Task: Of all the lines in the entries below, give again exactly those starting at the line containing "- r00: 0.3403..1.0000" and ending at the line containing "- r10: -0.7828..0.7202", both ends included, and no others.

(Data entries)
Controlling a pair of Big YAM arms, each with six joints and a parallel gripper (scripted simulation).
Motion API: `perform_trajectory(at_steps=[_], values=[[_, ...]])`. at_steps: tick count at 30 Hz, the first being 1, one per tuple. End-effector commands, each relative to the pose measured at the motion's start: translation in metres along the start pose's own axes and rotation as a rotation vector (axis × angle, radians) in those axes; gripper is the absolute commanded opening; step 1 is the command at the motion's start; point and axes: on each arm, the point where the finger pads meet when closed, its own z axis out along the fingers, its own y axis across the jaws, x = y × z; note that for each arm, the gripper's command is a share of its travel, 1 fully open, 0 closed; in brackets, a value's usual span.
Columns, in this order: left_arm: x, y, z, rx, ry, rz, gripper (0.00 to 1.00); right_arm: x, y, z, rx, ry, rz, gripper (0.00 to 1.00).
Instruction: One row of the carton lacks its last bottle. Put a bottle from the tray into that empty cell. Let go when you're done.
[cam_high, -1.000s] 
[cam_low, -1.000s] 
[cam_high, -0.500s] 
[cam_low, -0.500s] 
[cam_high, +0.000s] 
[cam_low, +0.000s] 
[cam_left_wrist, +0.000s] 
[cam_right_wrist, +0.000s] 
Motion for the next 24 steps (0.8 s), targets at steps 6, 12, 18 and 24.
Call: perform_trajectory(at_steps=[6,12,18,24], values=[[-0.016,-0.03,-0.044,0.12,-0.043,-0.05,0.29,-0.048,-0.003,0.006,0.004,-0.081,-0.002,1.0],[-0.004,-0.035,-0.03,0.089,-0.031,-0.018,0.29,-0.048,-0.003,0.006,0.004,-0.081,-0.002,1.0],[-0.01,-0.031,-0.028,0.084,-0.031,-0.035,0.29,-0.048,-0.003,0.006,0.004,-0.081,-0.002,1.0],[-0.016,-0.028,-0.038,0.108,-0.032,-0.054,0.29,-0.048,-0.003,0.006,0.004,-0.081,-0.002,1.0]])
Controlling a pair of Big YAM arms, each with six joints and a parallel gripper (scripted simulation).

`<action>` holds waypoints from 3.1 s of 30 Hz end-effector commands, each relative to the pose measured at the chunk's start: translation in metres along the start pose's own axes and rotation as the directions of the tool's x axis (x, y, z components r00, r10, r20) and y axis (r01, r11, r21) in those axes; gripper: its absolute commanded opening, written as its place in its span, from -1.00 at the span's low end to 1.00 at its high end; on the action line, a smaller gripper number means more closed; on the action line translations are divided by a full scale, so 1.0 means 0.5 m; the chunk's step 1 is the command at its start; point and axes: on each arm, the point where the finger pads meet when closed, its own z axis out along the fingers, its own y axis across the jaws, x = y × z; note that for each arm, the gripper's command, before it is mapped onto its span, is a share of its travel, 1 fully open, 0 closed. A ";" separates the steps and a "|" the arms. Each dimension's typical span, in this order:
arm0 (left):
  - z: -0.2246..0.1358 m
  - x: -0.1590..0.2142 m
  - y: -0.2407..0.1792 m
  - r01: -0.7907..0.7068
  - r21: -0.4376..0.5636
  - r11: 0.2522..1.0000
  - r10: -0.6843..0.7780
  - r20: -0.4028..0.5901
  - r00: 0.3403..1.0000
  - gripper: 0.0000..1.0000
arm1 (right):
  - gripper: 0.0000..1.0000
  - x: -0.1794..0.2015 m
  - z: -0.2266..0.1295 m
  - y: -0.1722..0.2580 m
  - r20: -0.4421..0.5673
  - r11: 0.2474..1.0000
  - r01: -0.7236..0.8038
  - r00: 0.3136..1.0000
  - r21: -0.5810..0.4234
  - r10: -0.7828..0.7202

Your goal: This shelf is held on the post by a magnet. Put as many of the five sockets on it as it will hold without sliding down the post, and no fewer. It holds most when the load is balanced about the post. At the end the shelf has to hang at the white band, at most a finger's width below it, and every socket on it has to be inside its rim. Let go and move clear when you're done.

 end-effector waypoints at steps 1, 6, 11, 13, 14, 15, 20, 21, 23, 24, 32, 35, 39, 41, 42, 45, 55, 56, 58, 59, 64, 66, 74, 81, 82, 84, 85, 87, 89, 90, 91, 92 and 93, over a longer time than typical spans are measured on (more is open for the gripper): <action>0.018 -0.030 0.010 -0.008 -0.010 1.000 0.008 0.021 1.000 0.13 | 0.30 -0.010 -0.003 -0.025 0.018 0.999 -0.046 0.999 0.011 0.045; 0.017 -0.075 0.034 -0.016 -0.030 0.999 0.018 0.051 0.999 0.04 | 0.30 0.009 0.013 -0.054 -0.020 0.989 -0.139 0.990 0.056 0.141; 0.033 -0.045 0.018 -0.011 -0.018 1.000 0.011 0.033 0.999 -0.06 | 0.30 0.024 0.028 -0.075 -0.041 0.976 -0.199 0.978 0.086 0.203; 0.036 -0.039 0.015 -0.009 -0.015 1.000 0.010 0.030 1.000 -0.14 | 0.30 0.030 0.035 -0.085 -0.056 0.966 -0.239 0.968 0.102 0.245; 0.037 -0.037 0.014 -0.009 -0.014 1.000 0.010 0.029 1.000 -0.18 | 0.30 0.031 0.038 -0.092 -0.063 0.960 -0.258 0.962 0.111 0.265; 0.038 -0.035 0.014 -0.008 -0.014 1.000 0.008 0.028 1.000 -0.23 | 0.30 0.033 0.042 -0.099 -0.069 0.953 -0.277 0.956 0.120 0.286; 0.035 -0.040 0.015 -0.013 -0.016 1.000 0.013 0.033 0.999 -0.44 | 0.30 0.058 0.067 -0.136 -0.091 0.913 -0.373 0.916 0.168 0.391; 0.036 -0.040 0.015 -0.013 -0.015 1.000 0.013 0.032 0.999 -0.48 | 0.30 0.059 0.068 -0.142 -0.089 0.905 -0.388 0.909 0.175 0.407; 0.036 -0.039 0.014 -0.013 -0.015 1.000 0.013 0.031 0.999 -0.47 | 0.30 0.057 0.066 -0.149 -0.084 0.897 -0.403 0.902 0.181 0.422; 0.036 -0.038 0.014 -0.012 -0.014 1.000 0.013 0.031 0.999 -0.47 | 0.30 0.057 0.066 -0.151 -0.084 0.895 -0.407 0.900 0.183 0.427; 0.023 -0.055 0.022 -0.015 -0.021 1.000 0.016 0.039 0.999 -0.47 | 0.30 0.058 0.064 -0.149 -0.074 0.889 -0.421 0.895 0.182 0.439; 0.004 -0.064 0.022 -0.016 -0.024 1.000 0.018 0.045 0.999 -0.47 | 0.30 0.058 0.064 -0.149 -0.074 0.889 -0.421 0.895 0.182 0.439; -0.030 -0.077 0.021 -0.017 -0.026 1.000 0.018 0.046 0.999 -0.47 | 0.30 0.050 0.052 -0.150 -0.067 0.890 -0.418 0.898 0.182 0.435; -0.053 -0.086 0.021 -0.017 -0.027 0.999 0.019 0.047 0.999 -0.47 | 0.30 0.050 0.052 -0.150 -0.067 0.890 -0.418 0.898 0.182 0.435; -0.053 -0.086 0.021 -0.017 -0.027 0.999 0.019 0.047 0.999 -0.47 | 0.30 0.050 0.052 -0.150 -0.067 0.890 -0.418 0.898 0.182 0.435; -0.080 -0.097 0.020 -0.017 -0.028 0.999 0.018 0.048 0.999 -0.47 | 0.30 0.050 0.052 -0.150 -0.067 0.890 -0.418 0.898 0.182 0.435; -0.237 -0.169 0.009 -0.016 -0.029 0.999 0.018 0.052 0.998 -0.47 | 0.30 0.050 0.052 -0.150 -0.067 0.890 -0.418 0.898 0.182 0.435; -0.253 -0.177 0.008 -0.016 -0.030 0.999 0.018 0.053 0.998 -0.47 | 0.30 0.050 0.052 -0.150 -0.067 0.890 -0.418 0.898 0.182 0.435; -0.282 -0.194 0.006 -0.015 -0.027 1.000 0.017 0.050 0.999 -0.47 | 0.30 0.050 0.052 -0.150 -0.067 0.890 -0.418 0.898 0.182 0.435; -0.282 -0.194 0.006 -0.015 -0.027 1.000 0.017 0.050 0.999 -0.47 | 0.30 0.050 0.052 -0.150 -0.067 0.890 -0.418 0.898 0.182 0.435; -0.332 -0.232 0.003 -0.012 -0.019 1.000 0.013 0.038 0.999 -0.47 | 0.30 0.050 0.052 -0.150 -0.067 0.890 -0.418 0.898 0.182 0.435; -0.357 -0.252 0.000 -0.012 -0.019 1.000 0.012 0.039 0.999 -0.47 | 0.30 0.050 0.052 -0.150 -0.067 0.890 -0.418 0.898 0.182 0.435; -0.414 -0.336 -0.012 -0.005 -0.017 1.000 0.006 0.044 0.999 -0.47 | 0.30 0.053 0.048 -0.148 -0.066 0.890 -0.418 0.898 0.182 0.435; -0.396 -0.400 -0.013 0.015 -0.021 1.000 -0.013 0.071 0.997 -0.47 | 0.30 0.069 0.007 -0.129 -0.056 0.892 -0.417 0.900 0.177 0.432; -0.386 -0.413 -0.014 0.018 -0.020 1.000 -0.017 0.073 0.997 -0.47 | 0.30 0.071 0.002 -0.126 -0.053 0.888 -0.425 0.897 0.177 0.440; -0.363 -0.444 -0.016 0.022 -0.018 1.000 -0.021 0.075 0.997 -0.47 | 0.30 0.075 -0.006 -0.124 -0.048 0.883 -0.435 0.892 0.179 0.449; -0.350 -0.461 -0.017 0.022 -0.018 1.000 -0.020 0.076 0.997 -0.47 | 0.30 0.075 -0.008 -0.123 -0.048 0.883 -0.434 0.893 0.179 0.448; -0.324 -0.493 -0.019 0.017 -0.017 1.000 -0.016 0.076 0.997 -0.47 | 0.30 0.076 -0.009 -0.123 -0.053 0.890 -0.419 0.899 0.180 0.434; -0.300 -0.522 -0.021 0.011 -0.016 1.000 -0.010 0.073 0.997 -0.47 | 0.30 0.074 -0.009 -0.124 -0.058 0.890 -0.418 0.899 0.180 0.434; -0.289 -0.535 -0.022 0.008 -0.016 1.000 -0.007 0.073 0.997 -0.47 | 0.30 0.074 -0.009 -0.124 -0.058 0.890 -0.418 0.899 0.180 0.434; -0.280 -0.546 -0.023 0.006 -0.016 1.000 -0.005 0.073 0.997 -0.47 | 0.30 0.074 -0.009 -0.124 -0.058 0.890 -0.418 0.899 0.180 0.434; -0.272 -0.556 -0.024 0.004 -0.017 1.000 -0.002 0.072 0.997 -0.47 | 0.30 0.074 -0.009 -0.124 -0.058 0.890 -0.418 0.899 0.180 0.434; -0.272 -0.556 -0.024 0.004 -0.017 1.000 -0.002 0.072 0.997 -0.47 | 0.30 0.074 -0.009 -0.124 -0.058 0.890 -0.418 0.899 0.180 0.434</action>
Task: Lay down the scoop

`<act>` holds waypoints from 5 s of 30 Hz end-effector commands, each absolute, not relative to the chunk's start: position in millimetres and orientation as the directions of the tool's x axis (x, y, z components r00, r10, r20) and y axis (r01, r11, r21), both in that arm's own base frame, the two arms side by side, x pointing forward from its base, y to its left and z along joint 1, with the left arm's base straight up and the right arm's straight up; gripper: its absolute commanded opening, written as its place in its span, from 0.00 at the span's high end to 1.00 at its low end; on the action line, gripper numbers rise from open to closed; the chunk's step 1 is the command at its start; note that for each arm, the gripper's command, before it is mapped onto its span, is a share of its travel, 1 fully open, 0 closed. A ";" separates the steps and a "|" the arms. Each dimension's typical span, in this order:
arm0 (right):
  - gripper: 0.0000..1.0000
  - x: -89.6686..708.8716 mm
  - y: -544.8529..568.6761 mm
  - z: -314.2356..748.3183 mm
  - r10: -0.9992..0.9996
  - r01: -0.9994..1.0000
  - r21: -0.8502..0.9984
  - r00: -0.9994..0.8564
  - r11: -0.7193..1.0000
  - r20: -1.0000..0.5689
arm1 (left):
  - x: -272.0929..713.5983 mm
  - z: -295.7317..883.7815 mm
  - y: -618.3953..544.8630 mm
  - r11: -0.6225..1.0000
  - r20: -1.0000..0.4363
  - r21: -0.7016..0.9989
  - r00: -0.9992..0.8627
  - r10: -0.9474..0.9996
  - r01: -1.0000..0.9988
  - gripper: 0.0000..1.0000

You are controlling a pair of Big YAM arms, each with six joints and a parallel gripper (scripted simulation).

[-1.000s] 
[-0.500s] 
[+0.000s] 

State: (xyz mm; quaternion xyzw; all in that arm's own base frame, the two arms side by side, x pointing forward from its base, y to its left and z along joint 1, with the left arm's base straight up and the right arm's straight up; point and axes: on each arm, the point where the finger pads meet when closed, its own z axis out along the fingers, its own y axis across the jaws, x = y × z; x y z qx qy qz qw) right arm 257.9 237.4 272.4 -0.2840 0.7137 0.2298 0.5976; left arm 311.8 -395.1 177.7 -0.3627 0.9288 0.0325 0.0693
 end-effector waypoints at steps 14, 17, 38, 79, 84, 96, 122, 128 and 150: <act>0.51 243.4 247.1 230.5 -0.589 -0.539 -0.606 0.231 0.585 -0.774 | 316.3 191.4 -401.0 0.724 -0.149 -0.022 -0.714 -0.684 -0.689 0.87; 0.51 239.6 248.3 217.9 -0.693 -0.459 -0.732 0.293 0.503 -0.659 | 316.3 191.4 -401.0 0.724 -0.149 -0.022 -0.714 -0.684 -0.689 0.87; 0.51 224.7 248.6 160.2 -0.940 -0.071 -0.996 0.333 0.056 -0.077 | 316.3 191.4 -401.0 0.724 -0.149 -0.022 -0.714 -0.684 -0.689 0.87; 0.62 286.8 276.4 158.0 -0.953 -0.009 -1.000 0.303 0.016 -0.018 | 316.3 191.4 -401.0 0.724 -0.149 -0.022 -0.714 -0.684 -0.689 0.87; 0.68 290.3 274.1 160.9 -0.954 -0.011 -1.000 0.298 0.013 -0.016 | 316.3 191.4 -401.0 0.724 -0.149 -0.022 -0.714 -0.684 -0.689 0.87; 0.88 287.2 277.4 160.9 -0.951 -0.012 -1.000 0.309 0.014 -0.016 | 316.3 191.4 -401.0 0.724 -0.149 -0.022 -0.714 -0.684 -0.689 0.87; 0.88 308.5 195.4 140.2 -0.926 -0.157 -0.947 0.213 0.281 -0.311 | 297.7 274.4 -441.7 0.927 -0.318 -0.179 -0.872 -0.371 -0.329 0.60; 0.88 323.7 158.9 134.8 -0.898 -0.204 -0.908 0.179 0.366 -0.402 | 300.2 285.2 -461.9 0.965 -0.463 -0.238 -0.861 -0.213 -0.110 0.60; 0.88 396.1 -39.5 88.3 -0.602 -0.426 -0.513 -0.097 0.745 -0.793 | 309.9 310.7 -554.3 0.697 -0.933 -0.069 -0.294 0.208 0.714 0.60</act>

Output of the exercise:
  - r00: 0.3403..1.0000
  - gripper: 0.0000..1.0000
arm1 (right):
  - gripper: 0.0000..1.0000
  - x: -0.1794..0.2015 m
  - z: -0.2266..0.1295 m
  - y: -0.1722..0.2580 m
  - r20: -0.4421..0.5673
  - r11: 0.2474..1.0000
  - r01: -0.7236..0.8038
  - r00: 0.3136..1.0000
  - r21: -0.5810..0.4234
  - r10: -0.7828..0.7202

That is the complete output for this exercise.